Le partage : la fin de l’indivision

Le partage amiable

Il existe quatre façons amiables de sortir d’une indivision. Comme expliqué plus haut, un indivisaire peut sortir de l’indivision en vendant ou donnant sa quote-part. 

Lorsque tous les héritiers sont d’accord, il est possible de sortir de l’indivision de façon collective par la vente des biens indivis.

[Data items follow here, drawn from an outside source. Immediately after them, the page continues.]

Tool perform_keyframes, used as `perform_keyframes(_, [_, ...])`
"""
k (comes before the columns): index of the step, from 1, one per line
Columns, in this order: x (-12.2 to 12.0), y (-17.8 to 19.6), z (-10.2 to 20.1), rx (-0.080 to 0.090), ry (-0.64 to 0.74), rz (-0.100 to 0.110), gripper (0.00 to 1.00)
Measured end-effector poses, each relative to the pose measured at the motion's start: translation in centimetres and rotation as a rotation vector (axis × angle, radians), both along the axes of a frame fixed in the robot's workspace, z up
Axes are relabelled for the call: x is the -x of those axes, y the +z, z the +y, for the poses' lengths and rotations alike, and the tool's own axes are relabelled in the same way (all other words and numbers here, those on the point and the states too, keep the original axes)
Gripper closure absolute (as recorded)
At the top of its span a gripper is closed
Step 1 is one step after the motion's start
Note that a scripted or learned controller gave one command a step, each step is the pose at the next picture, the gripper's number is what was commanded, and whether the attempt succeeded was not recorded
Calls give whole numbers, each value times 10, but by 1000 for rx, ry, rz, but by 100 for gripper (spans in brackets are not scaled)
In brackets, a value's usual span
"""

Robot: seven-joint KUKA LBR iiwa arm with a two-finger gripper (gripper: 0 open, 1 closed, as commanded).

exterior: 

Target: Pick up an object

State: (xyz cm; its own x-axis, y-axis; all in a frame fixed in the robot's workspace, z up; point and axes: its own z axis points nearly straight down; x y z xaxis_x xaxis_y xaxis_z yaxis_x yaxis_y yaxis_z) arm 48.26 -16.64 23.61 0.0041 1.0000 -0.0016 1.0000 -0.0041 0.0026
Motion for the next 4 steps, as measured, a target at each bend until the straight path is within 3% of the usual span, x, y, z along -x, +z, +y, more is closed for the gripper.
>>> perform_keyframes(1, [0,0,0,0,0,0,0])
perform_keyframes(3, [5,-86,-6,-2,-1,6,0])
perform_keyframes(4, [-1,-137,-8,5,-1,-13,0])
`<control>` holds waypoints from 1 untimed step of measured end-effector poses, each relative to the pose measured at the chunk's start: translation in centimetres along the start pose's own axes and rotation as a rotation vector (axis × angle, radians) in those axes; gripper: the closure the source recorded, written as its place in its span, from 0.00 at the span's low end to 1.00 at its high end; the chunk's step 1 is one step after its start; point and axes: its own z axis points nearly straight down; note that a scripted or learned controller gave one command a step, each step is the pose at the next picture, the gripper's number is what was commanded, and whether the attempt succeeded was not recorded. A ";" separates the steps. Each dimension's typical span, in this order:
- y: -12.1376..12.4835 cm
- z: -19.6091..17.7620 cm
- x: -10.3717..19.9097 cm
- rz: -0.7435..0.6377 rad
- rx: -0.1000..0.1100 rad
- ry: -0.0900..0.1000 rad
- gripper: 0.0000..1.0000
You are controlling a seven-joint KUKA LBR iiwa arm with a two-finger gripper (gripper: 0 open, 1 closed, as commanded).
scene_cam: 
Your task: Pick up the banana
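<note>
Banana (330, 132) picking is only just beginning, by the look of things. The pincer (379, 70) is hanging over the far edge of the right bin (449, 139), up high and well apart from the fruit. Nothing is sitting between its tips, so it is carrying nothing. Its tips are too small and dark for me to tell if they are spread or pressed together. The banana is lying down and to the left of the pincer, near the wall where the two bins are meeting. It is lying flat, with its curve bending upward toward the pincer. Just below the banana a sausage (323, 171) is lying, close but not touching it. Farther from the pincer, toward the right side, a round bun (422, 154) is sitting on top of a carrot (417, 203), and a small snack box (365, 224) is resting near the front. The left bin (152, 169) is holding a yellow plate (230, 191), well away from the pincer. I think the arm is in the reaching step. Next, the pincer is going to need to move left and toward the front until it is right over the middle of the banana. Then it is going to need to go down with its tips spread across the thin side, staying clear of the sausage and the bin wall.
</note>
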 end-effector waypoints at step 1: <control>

Les héritiers se partageront alors le prix en fonction de la quote-part revenant à chacun.

Hors convention d’indivision, la loi prévoit la possibilité de partager les biens indivis à tout moment et pour chacun des indivisaires. 

Enfin, en vertu du partage amiable la répartition des biens se fera entre tous les indivisaires et au prorata de leur part respective.

Le partage judiciaire

À défaut d’un accord entre les indivisaires, le partage judiciaire devient inévitable. Cette procédure est longue et coûteuse c’est pourquoi elle doit être évitée. Le Tribunal de grande instance saisi désignera alors un notaire chargé d’estimer les biens et de composer des lots numérotés qu’il attribuera aux indivisaires par tirage au sort.

Les effets du partage

Après le partage, qu’il soit amiable ou judiciaire, chaque héritier devient propriétaire exclusif de ce qui lui a été attribué lors de la liquidation de l’indivision. Cet effet est rétroactif puisque l’indivisaire est réputé propriétaire de son lot depuis le premier jour de l’indivision.